Give It All

The Nazareth Page - A gospel meditation for the home Depositphotos_15549441_m-2015.jpg

November 11, 2018 – 32nd Sunday in Ordinary Time - Mark 10:38-44

Today, Jesus offers us a lesson in economics and “the cost of living.” It contains a powerful and important message. Let’s “follow the money,” as is sometimes said today.

We’ll begin here with a thought about how we calculate the cost or value of anything. According to today’s gospel about “the poor widow,” there are two ways to think about money.

First, there is what we might call “objective accounting.” That’s simply a matter of dollars and cents.
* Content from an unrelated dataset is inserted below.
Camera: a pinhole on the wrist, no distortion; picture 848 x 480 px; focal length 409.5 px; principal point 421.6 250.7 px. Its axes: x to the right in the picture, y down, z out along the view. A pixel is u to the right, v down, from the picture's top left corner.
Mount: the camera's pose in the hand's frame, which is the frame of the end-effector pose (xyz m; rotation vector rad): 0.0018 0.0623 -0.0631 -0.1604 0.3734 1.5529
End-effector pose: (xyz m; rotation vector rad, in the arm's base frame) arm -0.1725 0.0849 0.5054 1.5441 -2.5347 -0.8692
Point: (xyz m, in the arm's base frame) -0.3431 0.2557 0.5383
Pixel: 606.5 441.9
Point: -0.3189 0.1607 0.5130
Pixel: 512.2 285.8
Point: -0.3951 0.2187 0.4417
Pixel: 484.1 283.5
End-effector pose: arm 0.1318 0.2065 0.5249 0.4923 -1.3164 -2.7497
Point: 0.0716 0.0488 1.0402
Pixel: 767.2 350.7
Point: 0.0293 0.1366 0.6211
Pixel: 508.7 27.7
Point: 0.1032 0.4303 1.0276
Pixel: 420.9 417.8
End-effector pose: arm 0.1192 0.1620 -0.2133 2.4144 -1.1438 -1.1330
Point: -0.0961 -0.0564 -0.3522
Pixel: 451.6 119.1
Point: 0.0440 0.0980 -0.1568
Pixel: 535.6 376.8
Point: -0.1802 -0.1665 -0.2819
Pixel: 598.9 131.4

It’s the “sticker price” of anything or what’s noted on the price tag. This also refers to the amount that people have in their bank accounts. Or retirement savings. When the ten richest people in the world are listed, someone adds up their assets from the land they own, the gold in their vaults, the current market value of their stocks and bonds, and so forth. A figure is arrived at which shows their “net worth.”

The second kind of economic calculation is more personal, more subjective. To more fully appreciate the message of Jesus here, it’s helpful to know a little about the place of money in the Near East culture when Jesus lived there two-thousand years ago.

First, it was unusual for women to have any money. Men were in charge of most everything, including the family’s wealth. It would be unusual for women to own property or even have money in their own name. Women couldn’t vote or hold public office. The woman in the gospel story was a widow which meant she was “on her own.” She lost the economic support of her husband when he died. So, she was poor in two ways. She had no husband to support her and she was a woman. In our language, she had two strikes against her.

Jesus said that she contributed to the Temple’s treasure “two small coins.” Hardly anything, in the objective order described above. But Jesus adds that those coins were all the money she had. She gave it all to God. From God’s perspective, her gift was immeasurable. Could any of us do that?

Jesus invites us to a new kind of freedom and we can add that it does not equate with the values of our world. Many commercials from financial institutions promise freedom and happiness when you have enough money. How much? Probably, never enough, from their perspective. Jesus invites his followers, however, to a deeper kind of freedom and happiness. How much will that cost? Ask “the poor widow.”